* YOUR TASK:
Write out once more the lines running from the top of the entries below to the line with "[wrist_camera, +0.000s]", both ends included.
**** DATA EXTRACT
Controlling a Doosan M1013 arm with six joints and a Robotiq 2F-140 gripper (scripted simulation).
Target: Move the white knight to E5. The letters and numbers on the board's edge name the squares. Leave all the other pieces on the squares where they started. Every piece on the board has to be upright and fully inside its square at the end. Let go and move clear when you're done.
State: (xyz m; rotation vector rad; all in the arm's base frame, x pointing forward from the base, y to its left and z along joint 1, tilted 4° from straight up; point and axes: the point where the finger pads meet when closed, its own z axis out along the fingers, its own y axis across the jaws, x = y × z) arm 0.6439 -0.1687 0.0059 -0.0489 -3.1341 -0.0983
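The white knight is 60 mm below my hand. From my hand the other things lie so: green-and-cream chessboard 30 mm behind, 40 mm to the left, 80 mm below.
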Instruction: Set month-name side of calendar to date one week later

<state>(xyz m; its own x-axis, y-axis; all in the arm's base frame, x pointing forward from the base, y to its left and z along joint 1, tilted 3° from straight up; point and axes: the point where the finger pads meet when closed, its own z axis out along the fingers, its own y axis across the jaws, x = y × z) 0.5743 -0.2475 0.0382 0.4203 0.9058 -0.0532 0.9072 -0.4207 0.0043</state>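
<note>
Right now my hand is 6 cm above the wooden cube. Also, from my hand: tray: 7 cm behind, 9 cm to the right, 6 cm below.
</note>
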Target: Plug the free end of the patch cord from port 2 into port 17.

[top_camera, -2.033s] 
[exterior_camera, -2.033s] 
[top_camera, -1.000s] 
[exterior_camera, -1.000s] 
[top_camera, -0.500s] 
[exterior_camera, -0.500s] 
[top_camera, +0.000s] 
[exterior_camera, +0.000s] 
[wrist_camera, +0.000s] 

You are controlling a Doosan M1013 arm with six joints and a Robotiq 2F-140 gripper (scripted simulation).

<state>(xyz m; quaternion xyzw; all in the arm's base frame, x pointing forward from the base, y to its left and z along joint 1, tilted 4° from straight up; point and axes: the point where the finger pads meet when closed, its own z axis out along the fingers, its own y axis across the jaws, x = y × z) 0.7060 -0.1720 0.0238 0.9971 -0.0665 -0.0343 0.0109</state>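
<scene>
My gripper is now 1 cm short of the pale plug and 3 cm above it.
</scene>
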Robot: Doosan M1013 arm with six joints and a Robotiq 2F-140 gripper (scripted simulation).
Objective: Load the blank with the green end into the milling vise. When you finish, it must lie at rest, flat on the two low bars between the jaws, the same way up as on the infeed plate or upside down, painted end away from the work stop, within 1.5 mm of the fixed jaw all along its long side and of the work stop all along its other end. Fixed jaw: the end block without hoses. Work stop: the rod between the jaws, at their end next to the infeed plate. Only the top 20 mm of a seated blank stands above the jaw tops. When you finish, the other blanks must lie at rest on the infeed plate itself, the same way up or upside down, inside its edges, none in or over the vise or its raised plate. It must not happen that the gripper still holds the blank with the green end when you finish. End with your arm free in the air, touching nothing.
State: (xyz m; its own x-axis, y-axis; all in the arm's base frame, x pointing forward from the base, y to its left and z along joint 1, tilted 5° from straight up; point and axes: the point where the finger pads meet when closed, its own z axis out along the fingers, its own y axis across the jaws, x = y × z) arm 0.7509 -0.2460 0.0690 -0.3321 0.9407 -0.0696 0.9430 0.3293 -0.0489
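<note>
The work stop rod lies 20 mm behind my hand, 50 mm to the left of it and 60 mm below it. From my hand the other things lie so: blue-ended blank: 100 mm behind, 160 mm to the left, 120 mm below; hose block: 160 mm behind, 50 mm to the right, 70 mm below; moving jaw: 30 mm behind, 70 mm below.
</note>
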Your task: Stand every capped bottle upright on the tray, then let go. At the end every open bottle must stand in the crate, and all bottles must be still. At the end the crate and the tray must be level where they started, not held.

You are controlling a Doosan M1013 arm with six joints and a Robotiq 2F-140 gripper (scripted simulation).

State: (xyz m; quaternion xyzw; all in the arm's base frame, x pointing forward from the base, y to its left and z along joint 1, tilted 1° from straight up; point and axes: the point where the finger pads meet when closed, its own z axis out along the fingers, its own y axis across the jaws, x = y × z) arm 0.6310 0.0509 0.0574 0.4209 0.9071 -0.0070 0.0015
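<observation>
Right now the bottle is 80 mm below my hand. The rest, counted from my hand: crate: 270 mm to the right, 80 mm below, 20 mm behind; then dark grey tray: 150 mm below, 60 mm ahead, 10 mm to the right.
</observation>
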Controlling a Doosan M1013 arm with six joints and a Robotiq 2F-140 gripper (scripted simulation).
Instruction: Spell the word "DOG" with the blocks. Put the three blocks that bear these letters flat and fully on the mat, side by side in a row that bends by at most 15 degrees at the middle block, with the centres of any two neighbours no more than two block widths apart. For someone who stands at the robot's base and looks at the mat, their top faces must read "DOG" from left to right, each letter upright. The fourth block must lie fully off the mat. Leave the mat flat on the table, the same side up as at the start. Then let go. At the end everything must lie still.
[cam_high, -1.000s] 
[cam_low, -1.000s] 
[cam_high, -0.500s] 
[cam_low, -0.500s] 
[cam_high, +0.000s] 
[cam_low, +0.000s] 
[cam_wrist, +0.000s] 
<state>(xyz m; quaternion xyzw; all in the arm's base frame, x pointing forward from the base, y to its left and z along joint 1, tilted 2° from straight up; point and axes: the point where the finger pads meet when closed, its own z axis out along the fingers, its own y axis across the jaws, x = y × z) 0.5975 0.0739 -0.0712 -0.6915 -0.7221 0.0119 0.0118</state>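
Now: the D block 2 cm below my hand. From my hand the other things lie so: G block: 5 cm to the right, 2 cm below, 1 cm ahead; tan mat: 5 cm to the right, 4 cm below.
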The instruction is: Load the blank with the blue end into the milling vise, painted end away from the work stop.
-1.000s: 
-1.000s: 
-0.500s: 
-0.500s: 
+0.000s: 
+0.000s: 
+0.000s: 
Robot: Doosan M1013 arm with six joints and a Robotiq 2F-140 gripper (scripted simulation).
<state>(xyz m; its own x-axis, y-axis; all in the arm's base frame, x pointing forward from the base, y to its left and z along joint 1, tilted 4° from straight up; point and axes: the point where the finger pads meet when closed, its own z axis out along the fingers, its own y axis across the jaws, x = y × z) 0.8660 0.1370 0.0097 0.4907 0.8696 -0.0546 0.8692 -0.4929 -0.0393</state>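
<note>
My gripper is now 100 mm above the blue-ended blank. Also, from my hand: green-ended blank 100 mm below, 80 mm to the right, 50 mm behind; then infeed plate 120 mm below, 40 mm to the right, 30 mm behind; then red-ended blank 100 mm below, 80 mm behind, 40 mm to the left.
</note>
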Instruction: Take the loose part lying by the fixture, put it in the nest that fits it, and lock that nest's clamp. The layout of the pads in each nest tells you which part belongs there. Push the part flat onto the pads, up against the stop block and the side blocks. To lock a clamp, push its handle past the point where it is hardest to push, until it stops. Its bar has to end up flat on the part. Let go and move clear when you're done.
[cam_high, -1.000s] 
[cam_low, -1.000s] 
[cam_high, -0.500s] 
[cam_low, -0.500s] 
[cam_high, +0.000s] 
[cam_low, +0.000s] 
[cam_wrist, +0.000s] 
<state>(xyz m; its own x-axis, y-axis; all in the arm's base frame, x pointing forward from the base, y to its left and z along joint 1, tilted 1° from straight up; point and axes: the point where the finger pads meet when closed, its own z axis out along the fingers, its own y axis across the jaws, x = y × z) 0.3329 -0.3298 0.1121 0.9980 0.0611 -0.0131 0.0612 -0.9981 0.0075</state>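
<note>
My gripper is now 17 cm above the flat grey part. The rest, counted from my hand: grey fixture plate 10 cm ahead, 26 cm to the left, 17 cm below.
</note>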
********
* RESPONSE TO THE TASK:
Controlling a Doosan M1013 arm with six joints and a Robotiq 2F-140 gripper (scripted simulation).
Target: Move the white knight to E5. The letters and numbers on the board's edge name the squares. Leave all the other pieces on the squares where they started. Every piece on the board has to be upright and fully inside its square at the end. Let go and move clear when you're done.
State: (xyz m; rotation vector rad; all in the arm's base frame, x pointing forward from the base, y to its left and z along joint 1, tilted 4° from straight up; point and axes: the point where the finger pads meet when closed, its own z axis out along the fingers, its own y axis across the jaws, x = y × z) arm 0.6439 -0.1687 0.0059 -0.0489 -3.1341 -0.0983
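The white knight is 60 mm below my hand. From my hand the other things lie so: green-and-cream chessboard 30 mm behind, 40 mm to the left, 80 mm below.
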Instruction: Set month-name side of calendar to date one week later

<state>(xyz m; its own x-axis, y-axis; all in the arm's base frame, x pointing forward from the base, y to its left and z along joint 1, tilted 3° from straight up; point and axes: the point where the finger pads meet when closed, its own z axis out along the fingers, its own y axis across the jaws, x = y × z) 0.5743 -0.2475 0.0382 0.4203 0.9058 -0.0532 0.9072 -0.4207 0.0043</state>
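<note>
Right now my hand is 6 cm above the wooden cube. Also, from my hand: tray: 7 cm behind, 9 cm to the right, 6 cm below.
</note>
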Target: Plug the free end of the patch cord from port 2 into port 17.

[top_camera, -2.033s] 
[exterior_camera, -2.033s] 
[top_camera, -1.000s] 
[exterior_camera, -1.000s] 
[top_camera, -0.500s] 
[exterior_camera, -0.500s] 
[top_camera, +0.000s] 
[exterior_camera, +0.000s] 
[wrist_camera, +0.000s] 

The answer to this exercise is complete.